The first step was to involve local business leaders in the design of the Career Academy. The inclusion of these leaders helped the team developing the Career Academy to better understand the needs of the local and statewide business community and helped spark a coalition of other business and industry leaders to take part in the program and help in providing resources.

“If you get them on board, you know that there’s five to 10 others that will too,” said Bird. “And so, I feel like that’s really where we started, with those key connectors and involving them in the conversations.”

Next, she said the team chose the structure of a National Academy Foundation work-based learning system to model the Career Academy on. That meant putting in place curriculum that guides students from career awareness up through career preparation activities.

Finally, to develop course curriculum and offerings, teachers were sent to learn from business owners about their work and collaboratively develop curriculum for the work-based learning classes. That meant looking at the future employment goals of students and supporting them, while also supporting the needs of the community’s business owners and potential future industry.

What emerged was the Career Academy’s multistage work-based learning program with four vocational paths.  That program takes students from a basic understanding of going to work, to shadowing and hands-on experience, to a capstone project in which students become part of the workforce. Included in its vocational paths are health and human services, business and technology, animal science and agronomy, and skilled and technical sciences.

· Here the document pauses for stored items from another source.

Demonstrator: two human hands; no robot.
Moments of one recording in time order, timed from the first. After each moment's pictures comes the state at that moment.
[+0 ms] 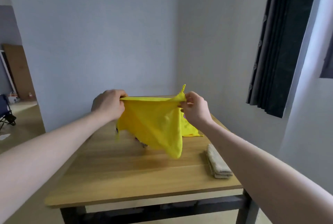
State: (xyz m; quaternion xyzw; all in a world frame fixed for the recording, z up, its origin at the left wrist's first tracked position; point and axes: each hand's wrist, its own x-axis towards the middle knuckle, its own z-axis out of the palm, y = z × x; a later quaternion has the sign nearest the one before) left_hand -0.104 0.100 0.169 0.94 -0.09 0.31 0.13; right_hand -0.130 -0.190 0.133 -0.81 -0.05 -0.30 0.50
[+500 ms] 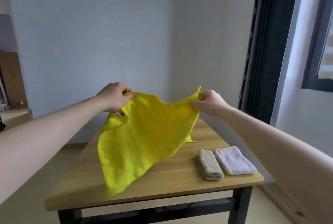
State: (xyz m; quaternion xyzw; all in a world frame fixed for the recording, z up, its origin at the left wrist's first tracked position) left_hand -0.145 0.087 0.234 0.93 -0.20 0.26 0.18; right_hand -0.199 -0.243 0.214 -0.92 0.00 -0.23 0.33
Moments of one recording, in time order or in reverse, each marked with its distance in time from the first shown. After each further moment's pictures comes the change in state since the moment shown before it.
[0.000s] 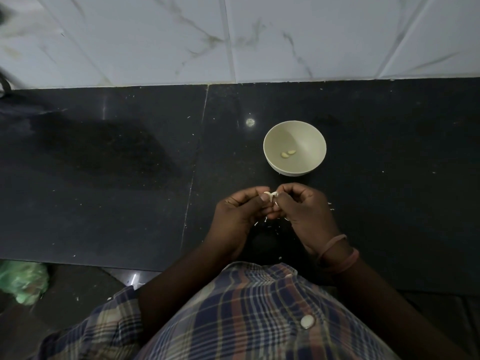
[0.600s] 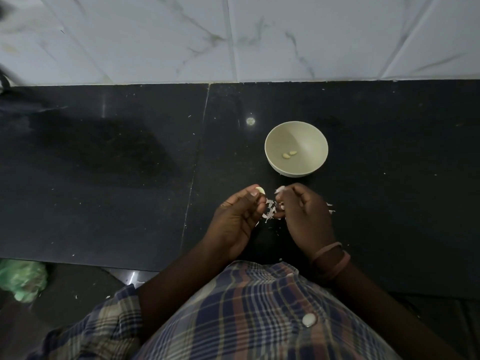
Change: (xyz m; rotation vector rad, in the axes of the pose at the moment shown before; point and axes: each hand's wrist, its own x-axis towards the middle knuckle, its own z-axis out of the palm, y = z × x) left_hand 0.005 0.007 -0.003 -0.259 0.110 -0.178; right_hand 0.004 0.013 -0.001 -0.359 0.115 -0.155
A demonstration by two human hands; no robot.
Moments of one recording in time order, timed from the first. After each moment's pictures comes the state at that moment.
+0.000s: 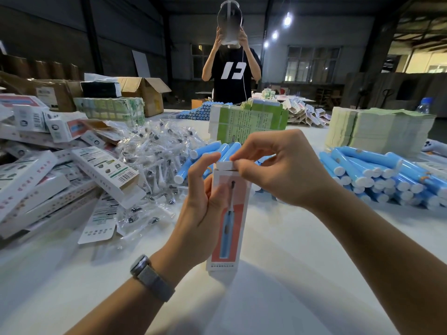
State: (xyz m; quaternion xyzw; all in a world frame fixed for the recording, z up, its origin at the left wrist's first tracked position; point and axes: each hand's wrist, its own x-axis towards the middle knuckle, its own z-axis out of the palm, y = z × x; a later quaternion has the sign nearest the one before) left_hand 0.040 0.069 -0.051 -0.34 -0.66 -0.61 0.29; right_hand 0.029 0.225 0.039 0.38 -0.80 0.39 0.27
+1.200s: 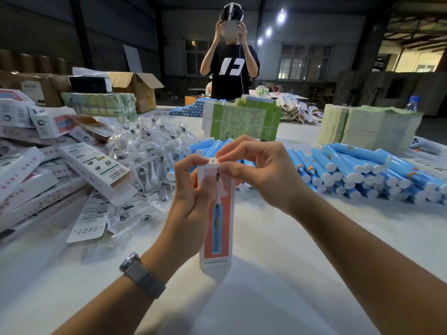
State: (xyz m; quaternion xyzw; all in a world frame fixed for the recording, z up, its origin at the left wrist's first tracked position) left_hand 0.038 0.067 -0.054 -0.30 -0.63 -0.66 0.27; right_hand 0.014 0.220 0.014 0.39 -0.72 0.56 0.14
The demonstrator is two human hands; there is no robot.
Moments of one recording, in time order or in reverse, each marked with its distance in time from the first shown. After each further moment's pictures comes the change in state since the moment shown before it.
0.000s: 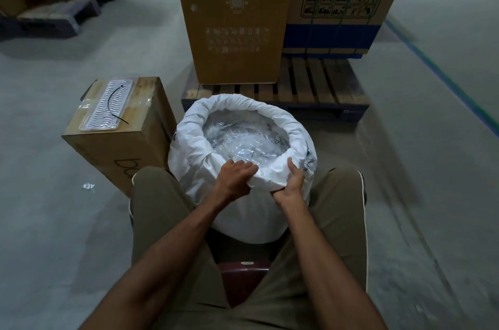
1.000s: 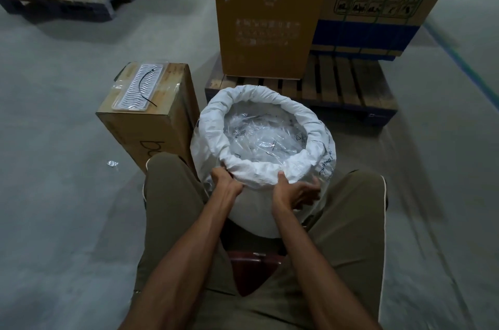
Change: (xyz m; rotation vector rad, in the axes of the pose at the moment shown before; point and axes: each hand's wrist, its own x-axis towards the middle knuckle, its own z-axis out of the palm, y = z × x) left_hand -0.031 -0.006 -0.017 -2.223 0.693 -1.545; right_hand -0.039 0.067 0.014 -0.714 0.561 -0.445
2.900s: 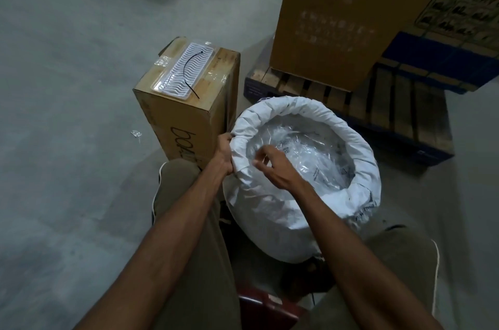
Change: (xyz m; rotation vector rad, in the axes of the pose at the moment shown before) left_hand 0.078 0.141 0.007 0.276 -0.070 0.101; right_hand 0.023 -0.072 0.155 -0.762 -1.105 -1.091
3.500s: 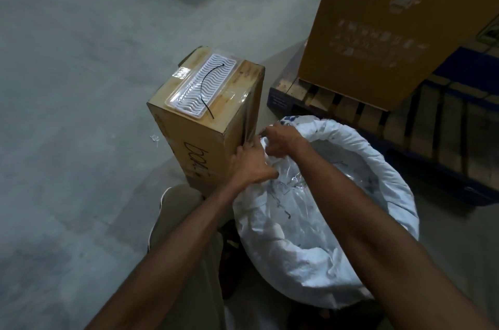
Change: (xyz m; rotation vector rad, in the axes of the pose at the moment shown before) left_hand 0.047 0.022 0.025 1.520 0.164 0.457; right_hand 0.193 -0.017 -0.034 -0.666 -0.317 -0.085
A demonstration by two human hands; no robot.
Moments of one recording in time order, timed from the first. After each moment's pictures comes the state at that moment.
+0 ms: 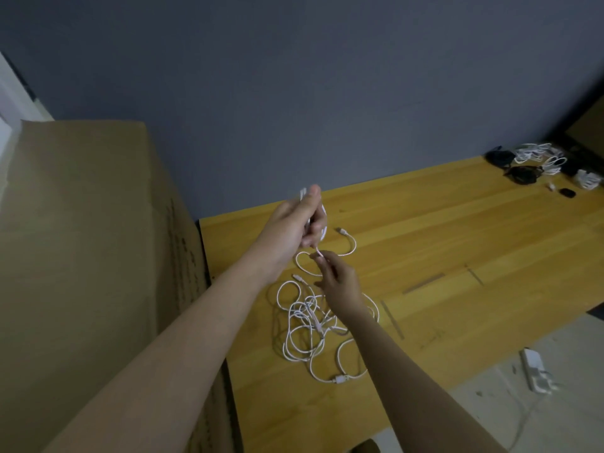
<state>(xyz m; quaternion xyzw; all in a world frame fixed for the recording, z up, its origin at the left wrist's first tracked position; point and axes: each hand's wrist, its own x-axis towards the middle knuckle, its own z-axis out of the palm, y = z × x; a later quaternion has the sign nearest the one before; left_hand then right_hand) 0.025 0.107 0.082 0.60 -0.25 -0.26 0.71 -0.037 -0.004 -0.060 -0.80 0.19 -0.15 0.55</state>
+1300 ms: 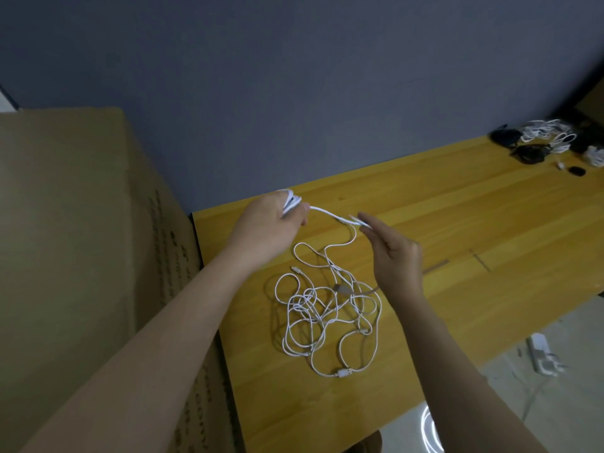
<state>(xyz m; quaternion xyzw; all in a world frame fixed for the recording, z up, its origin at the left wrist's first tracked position) 0.040 0.115 0.074 0.88 -0.25 -0.10 0.39 -0.060 -0.060 -0.014 -0.84 0.15 -0.34 0.38</state>
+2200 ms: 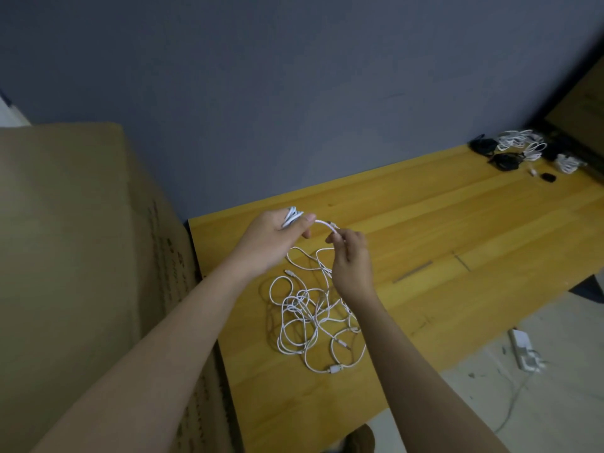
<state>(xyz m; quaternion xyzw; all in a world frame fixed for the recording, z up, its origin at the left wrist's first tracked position) 0.026 0.117 0.075 0.82 -0.24 -0.19 0.48 -0.051 -0.012 -0.007 -0.80 0.24 -0.24 0.49</state>
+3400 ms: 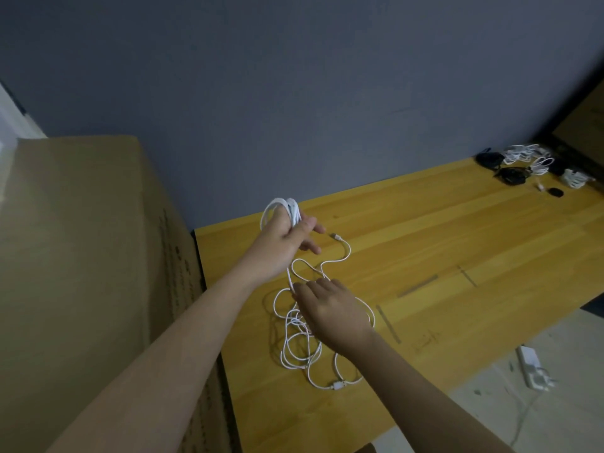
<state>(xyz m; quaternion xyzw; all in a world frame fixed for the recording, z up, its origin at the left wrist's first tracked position) 0.036 0.110 0.073 0.72 -0.27 -0.21 0.60 -0.069 0.011 -0.019 -0.96 -0.11 -0.26 0.02</state>
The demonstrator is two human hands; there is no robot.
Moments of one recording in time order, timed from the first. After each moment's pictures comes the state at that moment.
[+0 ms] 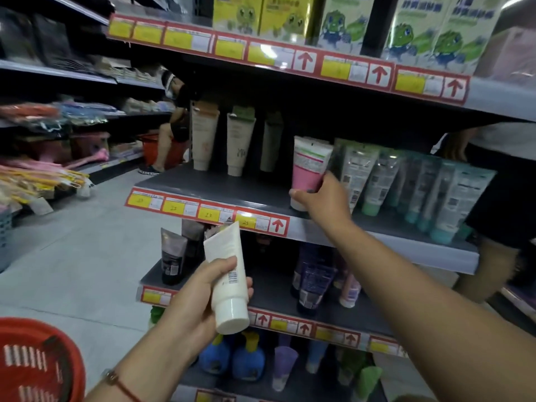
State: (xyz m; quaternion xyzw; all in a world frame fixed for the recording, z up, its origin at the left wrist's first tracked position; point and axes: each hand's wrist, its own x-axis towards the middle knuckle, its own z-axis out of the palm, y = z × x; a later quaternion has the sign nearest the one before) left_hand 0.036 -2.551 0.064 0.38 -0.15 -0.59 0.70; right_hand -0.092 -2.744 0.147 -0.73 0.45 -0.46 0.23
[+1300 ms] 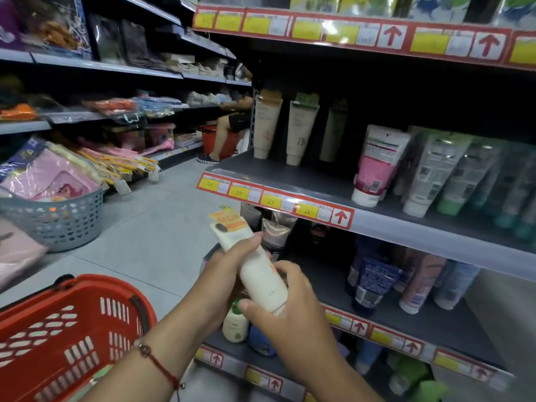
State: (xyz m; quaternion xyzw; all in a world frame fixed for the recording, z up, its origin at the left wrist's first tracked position) left_hand 0.084 -2.522 0.050 0.51 -0.28 -0.44 0.68; right_hand -0.049 -2.554 0.040 -0.81 0.38 -0.27 0.36
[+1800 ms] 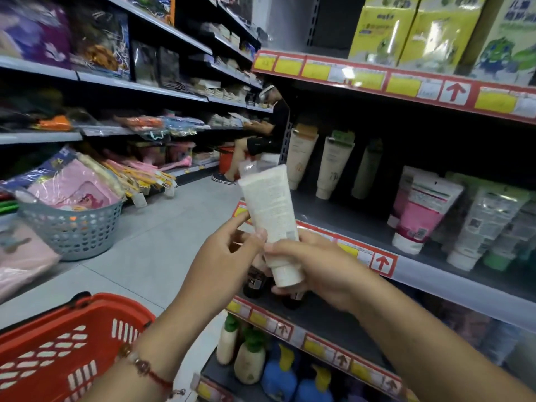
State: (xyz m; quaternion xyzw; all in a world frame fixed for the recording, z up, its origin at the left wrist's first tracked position) left_hand 0.157 -2.508 0.092 0.63 -0.43 -0.13 0.63; right_hand 0.034 -2.613 0.134 -0.73 0.27 -0.16 0.61
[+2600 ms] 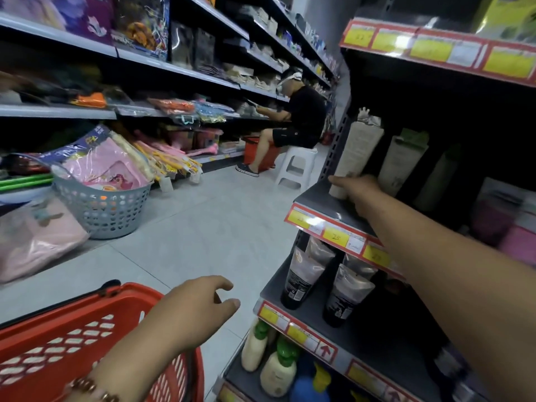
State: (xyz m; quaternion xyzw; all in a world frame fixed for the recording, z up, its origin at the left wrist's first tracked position) left_hand 0.261 -2.467 0.016 0.86 -0.40 -0.18 0.27; right_hand 0.192 -2.799 0.146 -0.67 0.45 -0.38 0.45
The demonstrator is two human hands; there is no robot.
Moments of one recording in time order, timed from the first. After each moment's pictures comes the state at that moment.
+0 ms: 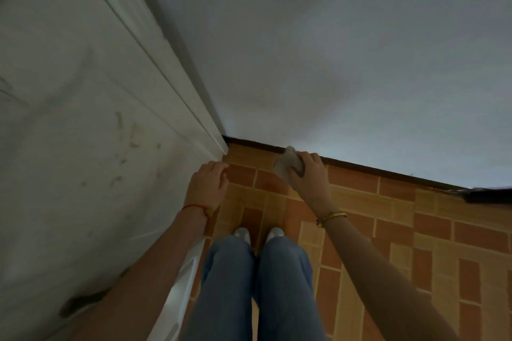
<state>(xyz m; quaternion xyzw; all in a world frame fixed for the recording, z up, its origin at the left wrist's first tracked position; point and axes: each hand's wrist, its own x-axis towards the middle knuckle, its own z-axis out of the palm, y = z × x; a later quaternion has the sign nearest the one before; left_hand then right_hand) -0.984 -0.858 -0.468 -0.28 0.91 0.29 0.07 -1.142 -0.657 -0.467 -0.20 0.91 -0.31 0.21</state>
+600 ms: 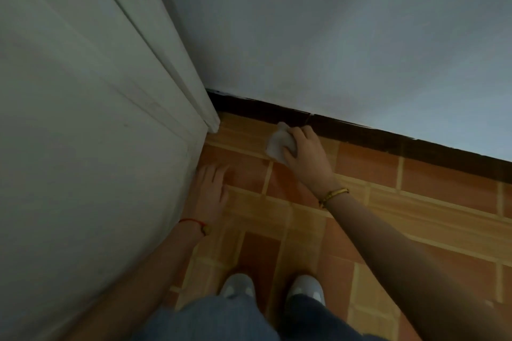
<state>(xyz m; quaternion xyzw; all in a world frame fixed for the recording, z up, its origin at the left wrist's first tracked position) -0.978 -0.901 -0.930 -0.24 0.94 0.23 0.08 -1.183 -0.747 -0.897 -0.34 0.90 -0.25 0.15</state>
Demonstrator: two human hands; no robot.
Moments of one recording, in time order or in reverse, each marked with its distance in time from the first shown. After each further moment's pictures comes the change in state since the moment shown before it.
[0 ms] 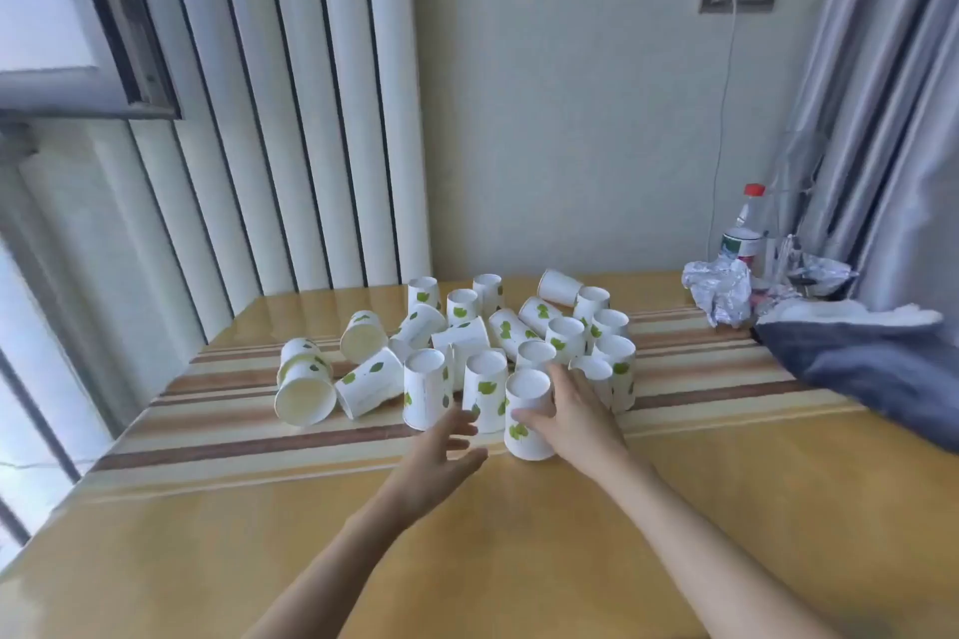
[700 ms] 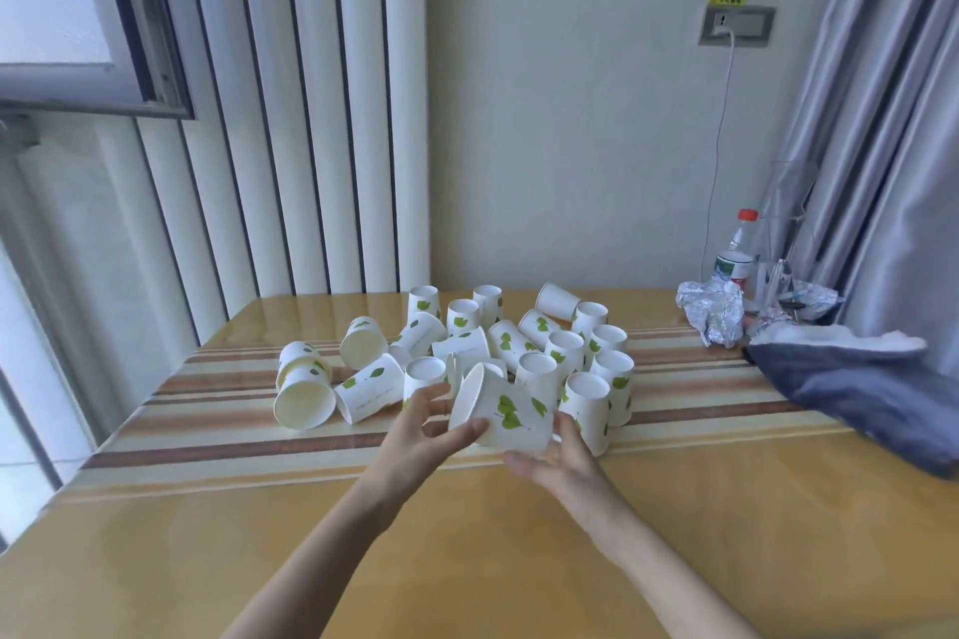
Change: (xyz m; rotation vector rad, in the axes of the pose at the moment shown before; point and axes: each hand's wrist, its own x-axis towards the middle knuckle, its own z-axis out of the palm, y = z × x) left_hand -0.020 0.033 -0.029 -0.429 0.070 -0.008; right_hand -0.056 -0.019 0.001 0.800 -0.257 0.083
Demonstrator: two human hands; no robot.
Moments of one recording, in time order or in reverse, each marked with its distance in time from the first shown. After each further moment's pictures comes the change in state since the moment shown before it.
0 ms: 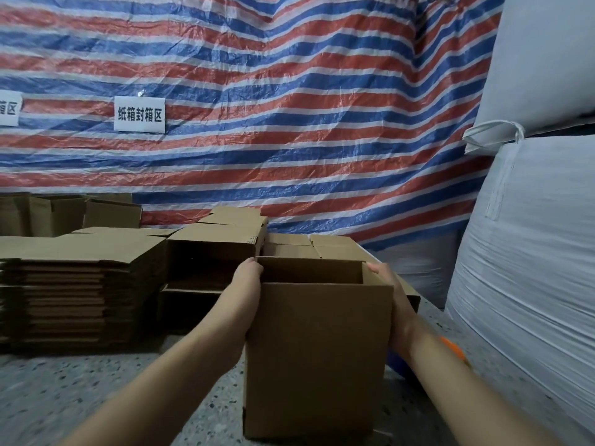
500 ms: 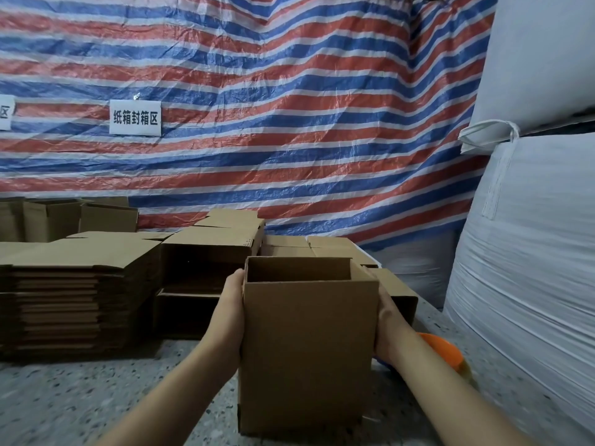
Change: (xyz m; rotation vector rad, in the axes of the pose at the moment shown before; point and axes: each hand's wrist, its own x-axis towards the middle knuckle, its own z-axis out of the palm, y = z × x) left_hand 0.012 -0.033 -0.008 -0.224 -0.062 0.041; right_hand 0.009 0.018 0.004 0.214 0.266 0.085
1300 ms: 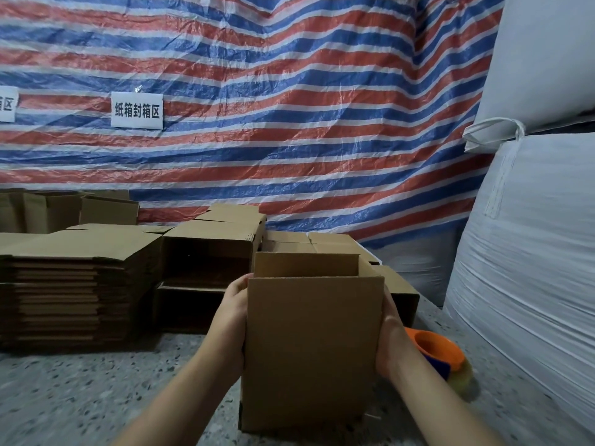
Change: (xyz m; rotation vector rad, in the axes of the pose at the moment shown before) left_hand -0.005 -0.009 -0.004 -0.002 -0.005 -0.009; right_hand 0.005 0.023 -0.014 -0.034 0.072 0.034
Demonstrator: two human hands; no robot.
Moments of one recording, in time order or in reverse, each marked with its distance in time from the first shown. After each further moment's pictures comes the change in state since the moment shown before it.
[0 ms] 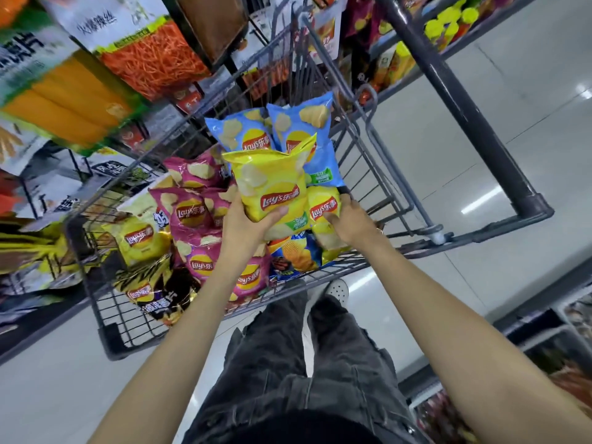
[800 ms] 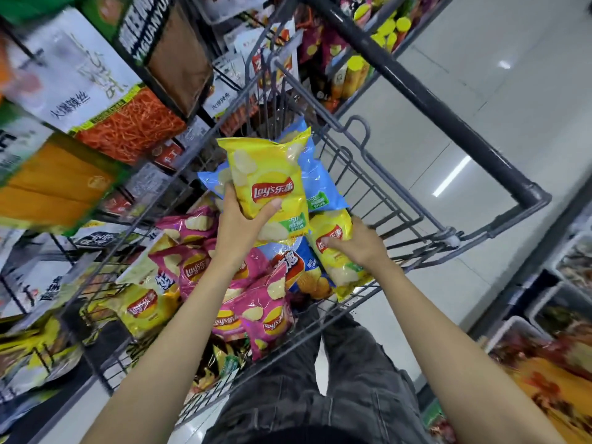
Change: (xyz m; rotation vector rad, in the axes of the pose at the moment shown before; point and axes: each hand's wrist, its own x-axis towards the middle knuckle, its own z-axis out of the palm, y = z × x) left_hand 0.085 0.027 -0.036 0.003 -0.216 0.135; right_hand -0.021 -0.020 0.004 0.349 0.116 0.201
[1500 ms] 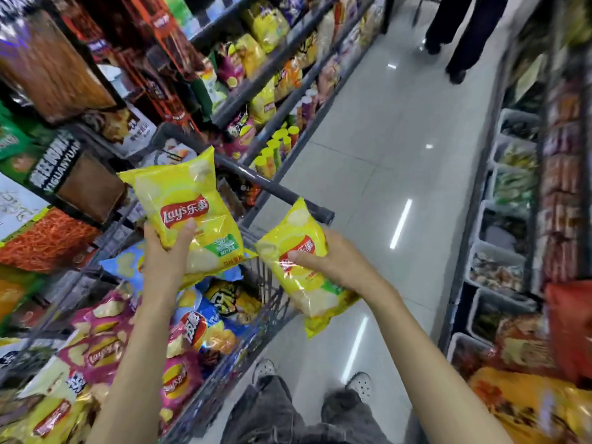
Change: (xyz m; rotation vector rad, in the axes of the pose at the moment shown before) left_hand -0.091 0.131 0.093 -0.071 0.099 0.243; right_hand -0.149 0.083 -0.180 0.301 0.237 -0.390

Bird explained that students can earn credits through numerous employment opportunities. Those opportunities include a greenhouse, movie theater, and feedlot, among a host of other professional experiences students can choose from. Through those jobs, they are able to learn to conduct agriculture experimentation, run a successful business, and even conduct research on livestock needs.

While the Career Academy has required significant resources, it has also proven widely successful. And as students leave the program more prepared for the future, as a former Boone Central student who returned to her hometown nearly two decades after leaving, she hopes that future includes the continued economic development of the Boone Central towns.